Researchers at the hybrid potato breeding company Solynta and Wageningen University & Research have identified, cloned and characterized the gene for self-compatibility in potatoes called Sli (S-locus inhibitor). This discovery will have a profound impact on potato breeding. With Sli defined, breeders can implement hybrid breeding, which will allow for faster and focused, rather than opportunistic, breeding. This focused breeding can quickly bring new resilient and nutritious varieties to the market that will help make potato production become more sustainable. The result of the team’s molecular analysis of Sli has been published in the scientific journal Nature Communications.

The potato is increasing in importance in the developing world due to its high nutritional value. Despite its familiarity, the cultivated potato has a surprisingly complex genome, making it very difficult to improve using traditional breeding techniques, with time spans of 10 to 15 years between the first cross and the final commercial cultivar. For this reason, over the last 100 years, only modest improvements have been made in key traits such as disease resistance, adaptation to climate change and yield.

Hybrid Breeding

Hybrid breeding—a non-GMO technique—has helped plant breeders to quickly improve important traits in crops like corn, tomatoes, sorghum, cabbage and sugarbeets. The technique could also aid in quickly developing new potato varieties adapted to specific local conditions such as drought or flooding. Another big advantage is the fact that hybrid potato varieties grow from true seeds instead of the traditional bulky seed tubers. These seeds are disease-free and need less chemical protection after they have been planted in the field. Also, unlike bulky seed tubers, the seeds can be more easily stored and transported to potato growers. Hybrid potato breeding could therefore contribute to food security and a more sustainable food supply in large parts of the world.

The Solynta agronomy team plants potato trials in the Netherlands.

Sli Gene

Hybrid potato breeding is based on the cross-breeding of diploid potatoes, in which every cell contains two complete sets of chromosomes (one from each parent). This is in contrast to traditionally cultivated potatoes, whose complex genome consists of four sets of chromosomes. In order to actually capitalize on the opportunities of hybrid potato breeding, it was crucial to identify, clone and characterize the key gene for self-compatibility in potatoes. This gene is called Sli (S-locus inhibitor), says Richard Visser, a professor for the plant breeding group of Wageningen University & Research (WUR).

“An important element of hybrid breeding is the fixation of traits of the two parental lines through inbreeding,” Visser says. “In the course of evolution, many plants, including almost all diploid potatoes, have prevented inbreeding by becoming self-incompatible. But we are now able to overcome this through the Sli gene in potatoes. Self-compatibility as such and also the location on Chromosome 12 were already known for some time, but so far the gene encoding this trait was unknown and had not been isolated and characterized. Through genetic analysis and genome sequencing, we’ve succeeded in doing this. This now gives us the key to fast and effective breeding of new diploid potatoes.”

Solynta genetic researcher Ernst-Jan Eggers explains the company is “already using the Sli gene by crossing self-incompatible diploid lines with a Sli gene donor.

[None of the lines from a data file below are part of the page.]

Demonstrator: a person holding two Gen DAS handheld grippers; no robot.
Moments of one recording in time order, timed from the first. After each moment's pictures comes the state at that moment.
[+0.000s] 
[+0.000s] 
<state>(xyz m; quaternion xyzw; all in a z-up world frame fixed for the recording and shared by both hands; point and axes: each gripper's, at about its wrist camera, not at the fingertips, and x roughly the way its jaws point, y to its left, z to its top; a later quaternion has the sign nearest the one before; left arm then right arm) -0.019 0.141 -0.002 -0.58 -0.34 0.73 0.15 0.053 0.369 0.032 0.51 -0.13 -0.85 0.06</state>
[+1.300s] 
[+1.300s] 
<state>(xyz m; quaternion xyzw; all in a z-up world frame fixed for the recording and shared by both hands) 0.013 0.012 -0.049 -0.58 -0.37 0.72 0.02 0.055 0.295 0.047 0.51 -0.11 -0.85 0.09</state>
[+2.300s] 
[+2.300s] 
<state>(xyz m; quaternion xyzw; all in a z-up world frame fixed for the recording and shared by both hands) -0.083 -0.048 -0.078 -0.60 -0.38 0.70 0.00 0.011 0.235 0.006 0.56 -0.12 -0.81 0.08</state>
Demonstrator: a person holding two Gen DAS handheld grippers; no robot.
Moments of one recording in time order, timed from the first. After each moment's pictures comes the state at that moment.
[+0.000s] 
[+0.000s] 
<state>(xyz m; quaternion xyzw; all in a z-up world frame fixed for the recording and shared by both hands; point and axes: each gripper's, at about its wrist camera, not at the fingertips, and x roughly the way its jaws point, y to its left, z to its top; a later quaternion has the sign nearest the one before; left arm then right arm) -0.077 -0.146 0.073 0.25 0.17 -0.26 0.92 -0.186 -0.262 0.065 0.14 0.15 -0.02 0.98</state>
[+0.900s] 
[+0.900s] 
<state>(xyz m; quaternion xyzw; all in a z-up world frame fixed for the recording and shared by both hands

With these new insights, we may be able to discover new variants of Sli that could improve our ability to select for improved taste, water use efficiency, disease resistances and other characteristics for our ever-changing world. This knowledge will deepen our understanding of self-incompatibility systems, which is important from a fundamental scientific perspective, but may have real-world implications in the breeding of not just potato, but also other Solanaceous crops such as tomato, eggplant and pepper.”

Nature Communications

The work of Solynta and WUR has been described in the scientific journal Nature Communications, where the authors further describe how the discovery will profoundly impact in the speed of breeding and focus of potato breeding.

Solynta and WUR have worked together extensively in the past and will continue to build on their successes. This discovery is the most recent in their successful public-private collaboration. Now that the self-incompatibility has been solved together, the teams can aim their research interests at solving other issues which will leverage their unique skills. Ultimately the collaboration will provide improved potatoes that use fewer chemicals and are better adapted to a constantly changing climate and customer base.